◆ **TASK DESCRIPTION**
Reprint every entry, character for character.

(Data records)
··········

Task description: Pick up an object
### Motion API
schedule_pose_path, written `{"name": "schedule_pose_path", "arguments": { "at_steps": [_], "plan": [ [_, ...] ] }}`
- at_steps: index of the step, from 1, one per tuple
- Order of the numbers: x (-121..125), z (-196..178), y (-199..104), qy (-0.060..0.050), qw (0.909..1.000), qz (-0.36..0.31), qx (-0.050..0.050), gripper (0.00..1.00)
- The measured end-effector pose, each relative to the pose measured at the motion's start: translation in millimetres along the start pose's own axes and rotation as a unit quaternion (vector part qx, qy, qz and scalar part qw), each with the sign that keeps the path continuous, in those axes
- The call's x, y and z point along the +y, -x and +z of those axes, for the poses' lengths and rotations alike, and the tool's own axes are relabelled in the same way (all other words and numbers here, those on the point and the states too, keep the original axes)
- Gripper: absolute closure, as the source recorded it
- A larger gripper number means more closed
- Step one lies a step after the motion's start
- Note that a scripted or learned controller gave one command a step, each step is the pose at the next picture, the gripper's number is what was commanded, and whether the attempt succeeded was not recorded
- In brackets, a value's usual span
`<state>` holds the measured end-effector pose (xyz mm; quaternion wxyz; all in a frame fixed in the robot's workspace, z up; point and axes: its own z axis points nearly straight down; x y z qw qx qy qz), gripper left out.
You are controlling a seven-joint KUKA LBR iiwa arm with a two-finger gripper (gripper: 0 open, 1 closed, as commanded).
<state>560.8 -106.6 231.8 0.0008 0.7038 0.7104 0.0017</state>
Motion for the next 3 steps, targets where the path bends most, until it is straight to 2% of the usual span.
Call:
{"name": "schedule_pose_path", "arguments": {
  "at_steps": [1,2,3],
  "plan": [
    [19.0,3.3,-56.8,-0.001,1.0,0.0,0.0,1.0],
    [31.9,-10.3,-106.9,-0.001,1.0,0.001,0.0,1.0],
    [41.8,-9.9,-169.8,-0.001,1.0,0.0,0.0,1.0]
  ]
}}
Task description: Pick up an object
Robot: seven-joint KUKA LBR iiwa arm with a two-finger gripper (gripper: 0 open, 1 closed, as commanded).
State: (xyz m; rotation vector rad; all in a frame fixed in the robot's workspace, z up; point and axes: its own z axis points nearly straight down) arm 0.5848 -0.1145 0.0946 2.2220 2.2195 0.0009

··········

◆ **RESULT BELOW**
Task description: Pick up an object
### Motion API
schedule_pose_path, written `{"name": "schedule_pose_path", "arguments": { "at_steps": [_], "plan": [ [_, ...] ] }}`
- at_steps: index of the step, from 1, one per tuple
- Order of the numbers: x (-121..125), z (-196..178), y (-199..104), qy (-0.060..0.050), qw (0.909..1.000), qz (-0.36..0.31), qx (-0.050..0.050), gripper (0.00..1.00)
- The measured end-effector pose, each relative to the pose measured at the motion's start: translation in millimetres along the start pose's own axes and rotation as a unit quaternion (vector part qx, qy, qz and scalar part qw), each with the sign that keeps the path continuous, in those axes
- The call's x, y and z point along the +y, -x and +z of those axes, for the poses' lengths and rotations alike, and the tool's own axes are relabelled in the same way (all other words and numbers here, those on the point and the states too, keep the original axes)
- Gripper: absolute closure, as the source recorded it
- A larger gripper number means more closed
- Step one lies a step after the motion's start
- Note that a scripted or learned controller gave one command a step, each step is the pose at the next picture, the gripper's number is what was commanded, and whether the attempt succeeded was not recorded
- In brackets, a value's usual span
`<state>` holds the measured end-effector pose (xyz mm; quaternion wxyz; all in a frame fixed in the robot's workspace, z up; point and axes: its own z axis points nearly straight down; x y z qw qx qy qz), gripper left out.
You are controlling a seven-joint KUKA LBR iiwa arm with a two-finger gripper (gripper: 0 open, 1 closed, as commanded).
<state>560.8 -106.6 231.8 0.0008 0.7038 0.7104 0.0017</state>
Motion for the next 3 steps, targets where the path bends most, until it is straight to 2% of the usual span.
Call:
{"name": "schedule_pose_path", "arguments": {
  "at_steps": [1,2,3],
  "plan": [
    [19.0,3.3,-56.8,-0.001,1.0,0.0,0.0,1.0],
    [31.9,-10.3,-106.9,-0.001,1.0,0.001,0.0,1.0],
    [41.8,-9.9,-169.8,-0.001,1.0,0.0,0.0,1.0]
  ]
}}
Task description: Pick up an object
Robot: seven-joint KUKA LBR iiwa arm with a two-finger gripper (gripper: 0 open, 1 closed, as commanded).
State: (xyz m; rotation vector rad; all in a frame fixed in the robot's workspace, z up; point and axes: its own z axis points nearly straight down) arm 0.5848 -0.1145 0.0946 2.2220 2.2195 0.0009

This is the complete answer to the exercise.